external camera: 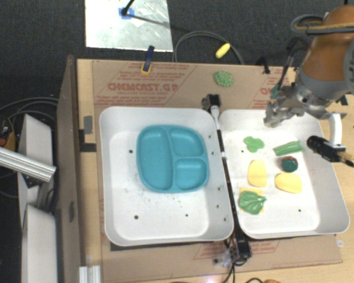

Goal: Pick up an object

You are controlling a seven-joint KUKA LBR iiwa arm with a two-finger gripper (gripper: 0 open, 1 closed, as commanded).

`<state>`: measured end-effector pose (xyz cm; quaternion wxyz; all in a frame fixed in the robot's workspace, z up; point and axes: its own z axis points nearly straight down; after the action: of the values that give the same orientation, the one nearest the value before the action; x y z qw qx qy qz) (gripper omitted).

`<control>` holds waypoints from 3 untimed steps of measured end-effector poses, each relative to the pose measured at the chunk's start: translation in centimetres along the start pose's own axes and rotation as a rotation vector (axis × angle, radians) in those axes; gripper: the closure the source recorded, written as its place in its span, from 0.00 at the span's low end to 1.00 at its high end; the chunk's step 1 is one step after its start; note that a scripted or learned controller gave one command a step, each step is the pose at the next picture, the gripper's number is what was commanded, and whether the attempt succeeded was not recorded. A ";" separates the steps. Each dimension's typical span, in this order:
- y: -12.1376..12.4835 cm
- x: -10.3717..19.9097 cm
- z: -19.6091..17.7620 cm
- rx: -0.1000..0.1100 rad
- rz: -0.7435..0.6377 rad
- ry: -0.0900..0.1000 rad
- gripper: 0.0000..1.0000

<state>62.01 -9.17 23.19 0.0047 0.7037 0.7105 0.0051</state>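
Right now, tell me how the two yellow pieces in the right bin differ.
The left yellow piece stands taller than wide, like a rounded block; the right yellow piece lies wider and flatter, tapering at one end. The left one sits just above a green leafy item; the right one sits just below a dark green piece. Both are yellow and lie in the right bin.

My arm [333, 46] is grey with an orange band above the wrist; my tool [275, 115] is grey metal. The 2 bins, left [121, 217] and right [318, 217], are plain white. The divided plate [172, 158] in the left bin is uniform light blue. In the right bin: 2 yellow pieces [257, 173] [288, 183], 1 bright green leafy piece [252, 201], 1 small green piece [253, 143], 1 green stick [287, 148], and 1 dark teal piece [290, 164] with a red spot on top. The bench [165, 84] surface is tan cardboard with red lettering. A green knobbly ball [223, 78] sits on the cardboard.
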 end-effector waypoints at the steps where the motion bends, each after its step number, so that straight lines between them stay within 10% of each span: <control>1: -0.2 -0.3 0.9 0.011 0.006 -0.001 0.00; 2: 0.1 -1.9 15.5 0.018 0.009 -0.001 0.00; 3: -7.9 -1.9 14.7 0.020 0.012 0.001 0.00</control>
<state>54.30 -11.13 8.35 -0.0026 0.7078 0.7064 -0.0018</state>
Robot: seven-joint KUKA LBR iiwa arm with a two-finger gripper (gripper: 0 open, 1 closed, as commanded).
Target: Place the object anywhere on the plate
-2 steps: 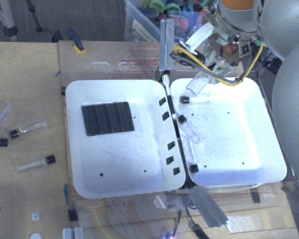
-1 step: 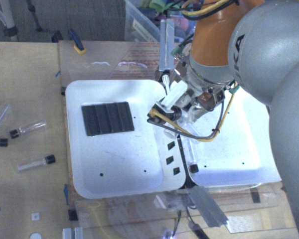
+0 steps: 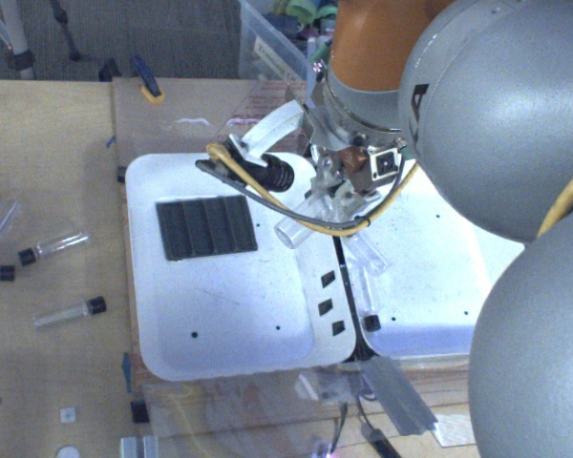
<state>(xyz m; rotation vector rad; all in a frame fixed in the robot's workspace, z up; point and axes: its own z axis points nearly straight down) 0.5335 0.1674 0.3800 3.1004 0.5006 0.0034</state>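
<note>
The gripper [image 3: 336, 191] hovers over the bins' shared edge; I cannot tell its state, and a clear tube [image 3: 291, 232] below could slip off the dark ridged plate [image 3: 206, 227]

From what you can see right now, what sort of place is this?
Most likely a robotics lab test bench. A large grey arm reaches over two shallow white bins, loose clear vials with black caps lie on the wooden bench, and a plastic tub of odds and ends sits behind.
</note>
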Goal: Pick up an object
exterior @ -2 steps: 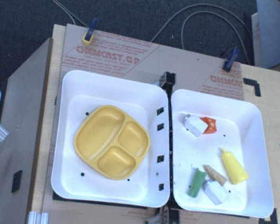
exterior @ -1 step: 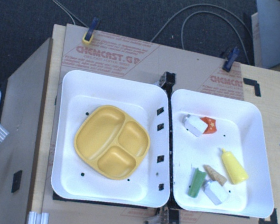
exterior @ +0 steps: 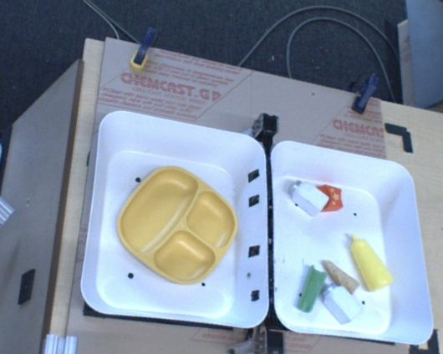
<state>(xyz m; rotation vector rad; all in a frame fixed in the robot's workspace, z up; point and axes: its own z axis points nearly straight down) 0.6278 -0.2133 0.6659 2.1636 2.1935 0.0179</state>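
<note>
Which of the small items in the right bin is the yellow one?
The yellow bottle-shaped piece, lying near the right bin's right wall. The others there are white, red, green or tan.

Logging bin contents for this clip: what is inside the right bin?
The right bin holds a white-and-red block, a yellow bottle, a green piece, a tan piece and a white block. Anything beneath them is hidden.

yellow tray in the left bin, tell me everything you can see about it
The yellow tray is a rounded, plastic-looking plate with a raised rim and three compartments: one large along its left side and two smaller on the right. All three hold nothing. It lies flat and right side up, turned at an angle, near the middle of the left bin, resting on the bin's floor. Nothing else touches it.
</note>
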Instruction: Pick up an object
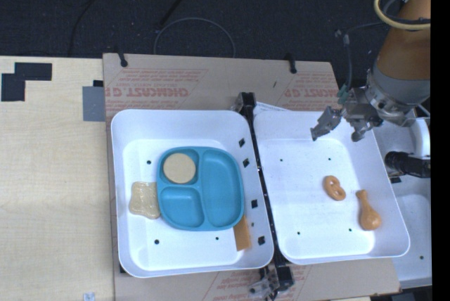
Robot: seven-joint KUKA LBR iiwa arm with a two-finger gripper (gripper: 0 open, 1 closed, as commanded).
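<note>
In the right bin [309, 250] lie an orange pretzel-shaped piece [335, 188] and a tan drumstick-shaped piece [367, 211], near its right side. The left bin [133, 250] holds a blue divided plate [200, 188] with a round tan cookie [178, 167] in its upper-left compartment. A pale bread slice [145, 200] rests against the plate's left edge, and a brown stick [242, 233] lies at its lower right. My gripper [342, 126] hangs open over the right bin's far edge, above and apart from the pretzel piece, with nothing between its fingers.
A black divider [257, 180] runs between the two bins. Brown cardboard [204, 85] lies under them. Black cables [190, 32] loop on the dark floor behind. A black fitting [406, 163] juts in at the right bin's right rim.
</note>
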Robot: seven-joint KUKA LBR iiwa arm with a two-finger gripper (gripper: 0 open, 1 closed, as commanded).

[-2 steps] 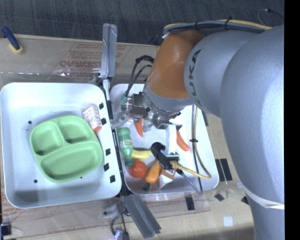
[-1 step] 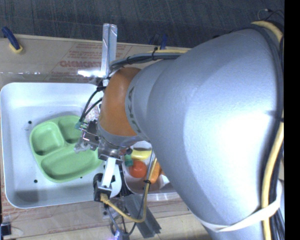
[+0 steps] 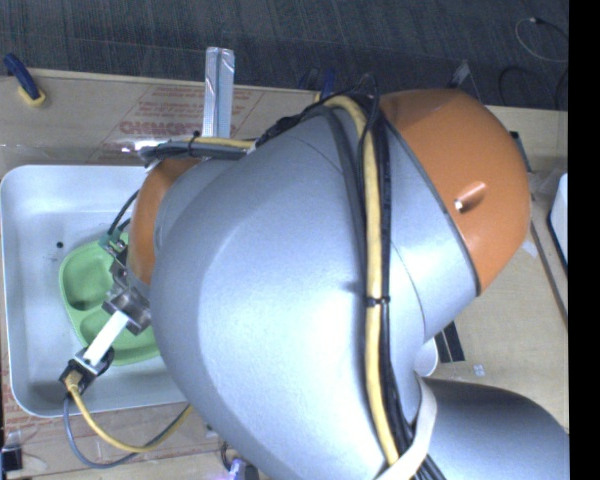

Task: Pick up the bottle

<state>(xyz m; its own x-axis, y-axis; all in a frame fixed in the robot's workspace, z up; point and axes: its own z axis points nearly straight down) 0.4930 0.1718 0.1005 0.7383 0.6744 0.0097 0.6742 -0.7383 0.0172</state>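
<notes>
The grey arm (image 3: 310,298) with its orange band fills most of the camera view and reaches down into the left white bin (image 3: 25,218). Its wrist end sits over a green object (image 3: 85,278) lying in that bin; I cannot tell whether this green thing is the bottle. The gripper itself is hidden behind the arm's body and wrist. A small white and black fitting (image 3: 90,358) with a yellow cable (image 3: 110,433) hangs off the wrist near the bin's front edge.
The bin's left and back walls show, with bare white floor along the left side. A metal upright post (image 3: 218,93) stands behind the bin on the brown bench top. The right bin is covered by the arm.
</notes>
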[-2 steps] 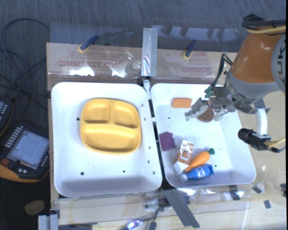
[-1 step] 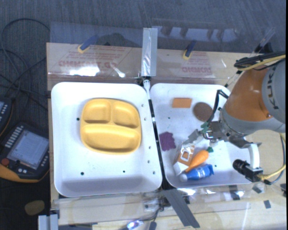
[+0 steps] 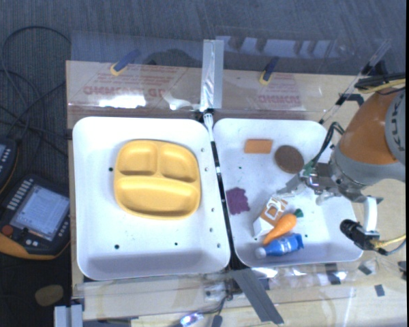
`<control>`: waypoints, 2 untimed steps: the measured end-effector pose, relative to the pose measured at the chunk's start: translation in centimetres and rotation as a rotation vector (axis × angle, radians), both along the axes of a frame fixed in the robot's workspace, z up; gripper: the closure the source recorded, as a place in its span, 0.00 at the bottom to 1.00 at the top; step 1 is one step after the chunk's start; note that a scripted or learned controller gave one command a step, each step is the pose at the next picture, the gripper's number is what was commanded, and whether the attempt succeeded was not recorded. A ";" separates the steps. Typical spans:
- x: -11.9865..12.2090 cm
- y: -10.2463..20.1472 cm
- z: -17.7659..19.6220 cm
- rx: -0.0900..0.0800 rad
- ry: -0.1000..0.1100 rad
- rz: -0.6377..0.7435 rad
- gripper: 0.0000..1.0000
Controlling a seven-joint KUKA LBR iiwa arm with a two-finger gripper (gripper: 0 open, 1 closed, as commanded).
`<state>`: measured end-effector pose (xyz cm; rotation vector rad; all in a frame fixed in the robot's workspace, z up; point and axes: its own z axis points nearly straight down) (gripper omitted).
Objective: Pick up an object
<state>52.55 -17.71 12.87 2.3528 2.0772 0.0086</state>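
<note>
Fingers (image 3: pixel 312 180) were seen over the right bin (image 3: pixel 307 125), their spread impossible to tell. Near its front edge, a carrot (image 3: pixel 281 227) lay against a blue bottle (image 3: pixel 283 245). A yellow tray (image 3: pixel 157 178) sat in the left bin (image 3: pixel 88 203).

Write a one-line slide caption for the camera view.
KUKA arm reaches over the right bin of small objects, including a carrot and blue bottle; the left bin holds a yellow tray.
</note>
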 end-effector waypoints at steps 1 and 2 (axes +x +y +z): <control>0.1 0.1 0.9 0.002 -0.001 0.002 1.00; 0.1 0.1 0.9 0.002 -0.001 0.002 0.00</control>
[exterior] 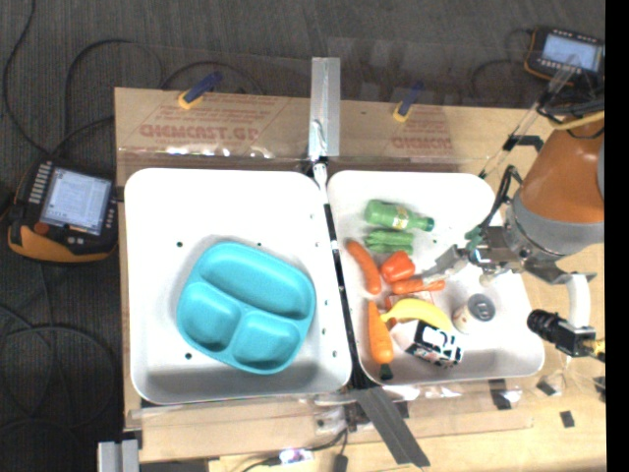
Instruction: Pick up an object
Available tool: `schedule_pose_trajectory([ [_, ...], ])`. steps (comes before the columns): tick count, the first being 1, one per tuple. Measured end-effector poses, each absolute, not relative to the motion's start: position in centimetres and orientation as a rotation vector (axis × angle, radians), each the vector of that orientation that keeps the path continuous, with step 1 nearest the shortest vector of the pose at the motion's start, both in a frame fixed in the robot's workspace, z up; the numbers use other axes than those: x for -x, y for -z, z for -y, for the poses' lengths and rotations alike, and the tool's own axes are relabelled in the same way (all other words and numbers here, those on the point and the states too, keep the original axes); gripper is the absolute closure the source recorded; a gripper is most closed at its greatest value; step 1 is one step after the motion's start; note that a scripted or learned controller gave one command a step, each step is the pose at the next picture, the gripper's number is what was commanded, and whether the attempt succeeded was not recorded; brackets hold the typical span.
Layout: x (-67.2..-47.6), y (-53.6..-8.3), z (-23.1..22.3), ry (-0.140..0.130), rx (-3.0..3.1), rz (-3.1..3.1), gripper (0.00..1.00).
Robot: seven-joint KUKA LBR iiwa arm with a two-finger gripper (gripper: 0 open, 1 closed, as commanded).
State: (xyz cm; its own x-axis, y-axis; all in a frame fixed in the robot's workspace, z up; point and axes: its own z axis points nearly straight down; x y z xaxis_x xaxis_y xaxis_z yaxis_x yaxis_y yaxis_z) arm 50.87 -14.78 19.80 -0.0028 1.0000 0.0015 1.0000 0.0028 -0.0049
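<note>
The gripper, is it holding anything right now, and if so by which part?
Nothing is held. The gripper hangs over the right bin beside the red pepper, with no object between its fingers.

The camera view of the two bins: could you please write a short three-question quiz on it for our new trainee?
1. True or false: the blue tray lies in the left bin.
2. Which lies nearest the green bottle? A) banana B) toy car C) green pepper
3. Fill in: the gripper hangs over the ____ bin.

Key: 1 true; 2 C; 3 right.
</note>
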Motion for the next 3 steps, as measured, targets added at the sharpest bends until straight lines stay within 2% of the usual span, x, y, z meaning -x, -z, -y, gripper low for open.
schedule_pose_trajectory([
  [1, -51.7, -8.9, 13.3, 0.013, 1.831, 2.561, 0.0],
  [2, -51.7, -9.7, 13.3, 0.013, 1.832, 2.559, 1.0],
  [3, -48.4, -22.2, 10.3, -0.001, 1.588, 2.707, 1.0],
])
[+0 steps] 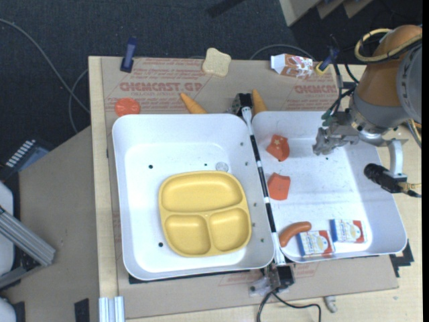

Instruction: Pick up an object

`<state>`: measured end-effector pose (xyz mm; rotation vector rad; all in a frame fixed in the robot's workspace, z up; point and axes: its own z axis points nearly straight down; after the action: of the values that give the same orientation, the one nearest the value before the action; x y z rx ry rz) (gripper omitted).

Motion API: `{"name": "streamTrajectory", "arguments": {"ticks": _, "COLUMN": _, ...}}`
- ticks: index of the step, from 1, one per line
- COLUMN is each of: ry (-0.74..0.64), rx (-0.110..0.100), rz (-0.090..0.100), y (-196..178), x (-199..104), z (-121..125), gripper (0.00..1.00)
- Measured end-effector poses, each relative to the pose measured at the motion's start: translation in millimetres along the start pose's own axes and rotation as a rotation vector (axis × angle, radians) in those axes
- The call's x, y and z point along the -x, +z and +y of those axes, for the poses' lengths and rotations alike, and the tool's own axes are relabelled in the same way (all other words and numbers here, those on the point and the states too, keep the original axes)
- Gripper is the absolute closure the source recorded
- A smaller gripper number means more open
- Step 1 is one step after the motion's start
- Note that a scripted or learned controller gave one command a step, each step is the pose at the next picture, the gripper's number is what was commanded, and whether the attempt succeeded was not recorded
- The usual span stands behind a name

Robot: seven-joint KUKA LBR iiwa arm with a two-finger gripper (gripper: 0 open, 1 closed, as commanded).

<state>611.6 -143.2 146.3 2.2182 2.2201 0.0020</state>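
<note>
Strawberry (278, 147) sits near the gripper (326, 141); whether the jaws are wide or narrow, I cannot tell. It may roll off, being rounded.

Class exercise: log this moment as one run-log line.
arm: over right bin | gripper: above bin floor, nothing seen held | nearest: orange piece | left bin: yellow tray

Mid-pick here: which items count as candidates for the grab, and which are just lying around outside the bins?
Candidates, in the right white bin under the gripper:
two orange-red chunks
toy sausage
two small cartons

Also binned, left: yellow divided plate

Lying about on the cardboard:
toy bread slice
toy carrot
small milk carton
blue clip
</note>
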Motion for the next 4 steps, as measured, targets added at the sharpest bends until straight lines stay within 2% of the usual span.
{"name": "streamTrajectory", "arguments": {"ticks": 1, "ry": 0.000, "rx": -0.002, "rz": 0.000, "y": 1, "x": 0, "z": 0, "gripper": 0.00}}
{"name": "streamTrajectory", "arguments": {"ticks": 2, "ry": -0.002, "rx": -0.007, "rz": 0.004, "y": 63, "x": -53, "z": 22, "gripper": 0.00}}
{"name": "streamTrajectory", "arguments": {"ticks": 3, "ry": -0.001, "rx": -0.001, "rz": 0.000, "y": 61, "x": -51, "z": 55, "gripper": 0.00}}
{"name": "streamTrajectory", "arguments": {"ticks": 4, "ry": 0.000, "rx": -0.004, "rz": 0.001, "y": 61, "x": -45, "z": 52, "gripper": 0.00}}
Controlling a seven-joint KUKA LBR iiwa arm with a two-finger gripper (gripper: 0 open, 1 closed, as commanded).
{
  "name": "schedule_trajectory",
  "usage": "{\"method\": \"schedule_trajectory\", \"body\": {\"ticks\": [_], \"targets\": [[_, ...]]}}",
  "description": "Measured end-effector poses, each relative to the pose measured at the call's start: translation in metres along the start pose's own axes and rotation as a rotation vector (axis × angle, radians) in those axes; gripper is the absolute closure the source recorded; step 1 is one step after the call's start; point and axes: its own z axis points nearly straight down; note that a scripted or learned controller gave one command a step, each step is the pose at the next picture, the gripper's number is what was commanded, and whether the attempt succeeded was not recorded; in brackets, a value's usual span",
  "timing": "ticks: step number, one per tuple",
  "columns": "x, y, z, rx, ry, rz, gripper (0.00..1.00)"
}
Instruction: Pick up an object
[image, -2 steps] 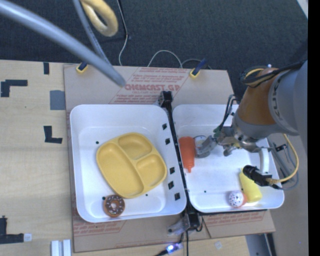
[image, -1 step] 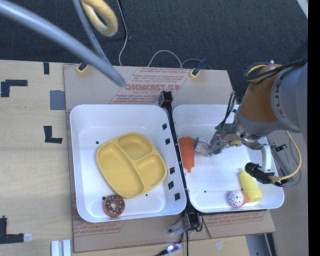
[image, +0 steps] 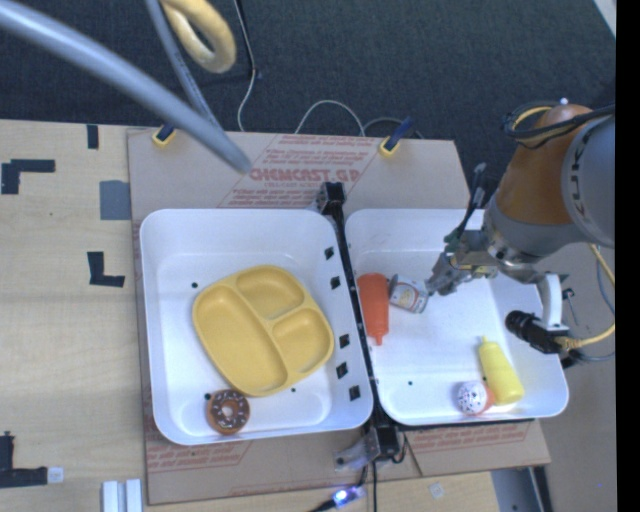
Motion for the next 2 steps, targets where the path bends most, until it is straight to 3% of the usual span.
{"method": "schedule_trajectory", "body": {"ticks": [2], "targets": [[0.009, 0.005, -0.085, -0.002, 0.000, -0.001, 1.00]]}}
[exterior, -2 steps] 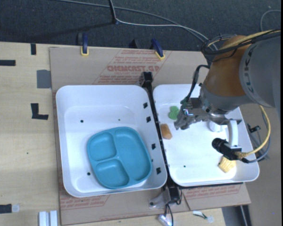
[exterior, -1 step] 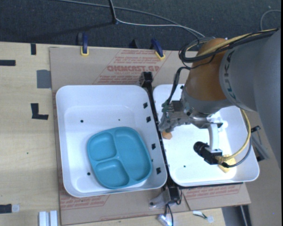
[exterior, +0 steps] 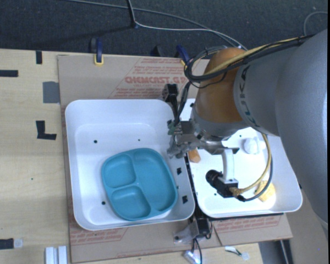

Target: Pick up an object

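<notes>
While the grey arm (exterior: 264,87) is leaning over the right bin (exterior: 289,202) on the desk, its pincer (exterior: 193,150) is hanging beside a small orange object (exterior: 194,156), likely its target; its grip cannot be told. A blue plate (exterior: 137,183) is lying in the left bin (exterior: 80,147).

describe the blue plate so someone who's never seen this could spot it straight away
Find the two white bins side by side and take the left bin. Lying flat in its near half is the blue plate, a rounded tray split into three compartments, the one coloured thing in that bin.
</notes>
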Controlling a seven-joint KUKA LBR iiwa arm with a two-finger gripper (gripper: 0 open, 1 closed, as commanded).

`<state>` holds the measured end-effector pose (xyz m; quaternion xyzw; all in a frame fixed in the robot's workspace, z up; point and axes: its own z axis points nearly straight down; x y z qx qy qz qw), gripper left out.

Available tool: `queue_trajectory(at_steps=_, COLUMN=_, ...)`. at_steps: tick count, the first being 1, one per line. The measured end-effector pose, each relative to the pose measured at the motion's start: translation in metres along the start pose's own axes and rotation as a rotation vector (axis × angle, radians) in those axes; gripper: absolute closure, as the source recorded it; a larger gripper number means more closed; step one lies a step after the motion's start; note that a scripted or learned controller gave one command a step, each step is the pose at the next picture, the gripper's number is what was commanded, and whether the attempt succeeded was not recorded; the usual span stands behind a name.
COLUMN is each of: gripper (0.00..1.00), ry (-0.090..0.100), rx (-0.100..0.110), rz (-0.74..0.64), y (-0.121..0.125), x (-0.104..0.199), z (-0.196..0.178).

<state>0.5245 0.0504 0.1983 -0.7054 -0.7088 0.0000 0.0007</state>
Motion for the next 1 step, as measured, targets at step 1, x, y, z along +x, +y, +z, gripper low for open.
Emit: queue_trajectory(at_steps=1, gripper=1.00, ry=0.000, rx=-0.001, rz=0.000, y=-0.0170, x=0.0417, z=-0.0126)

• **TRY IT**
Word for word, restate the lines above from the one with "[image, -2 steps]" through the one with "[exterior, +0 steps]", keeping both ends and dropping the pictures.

• **COMPLETED EXERCISE**
[image, -2 steps] 
[image, -1 step] 
[image, +0 steps] 
Motion for the next 2 steps, targets where the path bends most, until it is straight to 3% of the usual span.
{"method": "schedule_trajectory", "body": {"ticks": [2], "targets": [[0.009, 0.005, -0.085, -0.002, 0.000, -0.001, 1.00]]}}
[exterior, -2 steps] 
[exterior, -1 step] 
[exterior, +0 steps] 

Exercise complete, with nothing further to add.